Available data:

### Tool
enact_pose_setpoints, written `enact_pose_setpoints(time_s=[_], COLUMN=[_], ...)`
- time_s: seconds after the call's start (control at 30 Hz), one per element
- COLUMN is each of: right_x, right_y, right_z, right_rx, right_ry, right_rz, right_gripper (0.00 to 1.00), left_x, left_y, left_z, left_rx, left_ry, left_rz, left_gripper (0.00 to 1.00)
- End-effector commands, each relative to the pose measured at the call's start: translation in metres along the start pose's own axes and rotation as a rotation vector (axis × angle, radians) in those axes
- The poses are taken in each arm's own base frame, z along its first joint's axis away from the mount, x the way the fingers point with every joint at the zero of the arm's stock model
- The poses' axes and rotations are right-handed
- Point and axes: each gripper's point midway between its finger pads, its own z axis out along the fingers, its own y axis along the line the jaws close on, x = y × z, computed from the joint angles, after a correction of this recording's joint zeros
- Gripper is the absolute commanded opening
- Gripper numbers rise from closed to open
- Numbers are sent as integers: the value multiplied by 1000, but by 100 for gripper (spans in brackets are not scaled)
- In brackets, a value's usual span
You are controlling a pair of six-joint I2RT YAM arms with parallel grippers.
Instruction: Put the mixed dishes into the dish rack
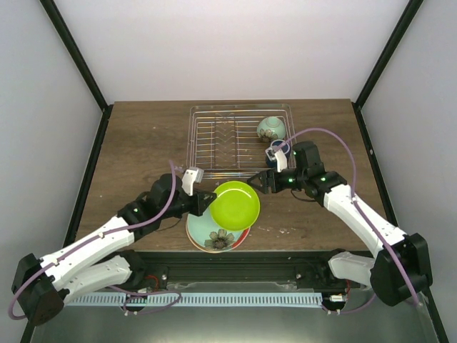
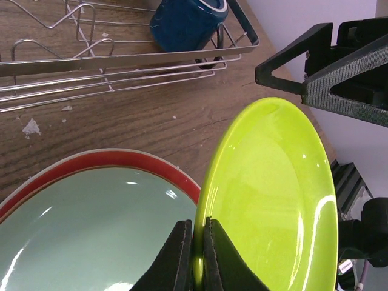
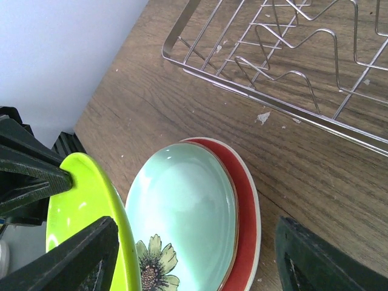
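Note:
The lime-green plate stands tilted on edge over the table, and my left gripper is shut on its left rim. In the left wrist view both pads pinch that plate's rim. Under it the red plate with a teal floral centre lies flat, with a pale rim showing beneath. My right gripper hangs open at the lime plate's upper right edge. In the right wrist view its left finger sits by the lime plate. The dish rack holds the mint bowl and the blue mug.
The rack's wire side runs just beyond the flat plate. A strip of bare wooden table lies between the rack and the plates. The mug sits in the rack's near right corner.

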Motion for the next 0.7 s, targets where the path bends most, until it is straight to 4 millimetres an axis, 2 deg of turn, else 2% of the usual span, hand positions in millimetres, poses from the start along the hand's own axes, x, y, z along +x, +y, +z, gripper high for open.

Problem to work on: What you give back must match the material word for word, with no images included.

Task output:
### Tool
enact_pose_setpoints, written `enact_pose_setpoints(time_s=[_], COLUMN=[_], ...)`
- time_s: seconds after the call's start (control at 30 Hz), one per element
- COLUMN is each of: right_x, right_y, right_z, right_rx, right_ry, right_rz, right_gripper (0.00 to 1.00), left_x, left_y, left_z, left_rx, left_ry, left_rz, left_gripper (0.00 to 1.00)
- End-effector commands, each relative to the pose measured at the call's start: translation in metres along the start pose's own axes and rotation as a rotation vector (axis × angle, radians) in those axes
- The poses are taken in each arm's own base frame, z along its first joint's axis away from the mount, x the way the fingers point with every joint at the zero of the arm's stock model
- The poses' axes and rotations are right-handed
- Point and axes: each gripper's point midway between its finger pads, its own z axis out along the fingers, its own y axis along the line the jaws close on, x = y × z, computed from the joint angles, after a correction of this recording's joint zeros
- Gripper is the absolute commanded opening
- Gripper numbers rise from closed to open
- Numbers are sent as integers: the value multiplied by 1000, but by 100 for gripper (spans in brackets are not scaled)
- In brackets, a value's usual span
You are controlling a pair of six-joint I2RT YAM arms with parallel grippers.
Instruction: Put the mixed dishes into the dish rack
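Note:
The lime-green plate stands tilted on edge over the table, and my left gripper is shut on its left rim. In the left wrist view both pads pinch that plate's rim. Under it the red plate with a teal floral centre lies flat, with a pale rim showing beneath. My right gripper hangs open at the lime plate's upper right edge. In the right wrist view its left finger sits by the lime plate. The dish rack holds the mint bowl and the blue mug.
The rack's wire side runs just beyond the flat plate. A strip of bare wooden table lies between the rack and the plates. The mug sits in the rack's near right corner.
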
Motion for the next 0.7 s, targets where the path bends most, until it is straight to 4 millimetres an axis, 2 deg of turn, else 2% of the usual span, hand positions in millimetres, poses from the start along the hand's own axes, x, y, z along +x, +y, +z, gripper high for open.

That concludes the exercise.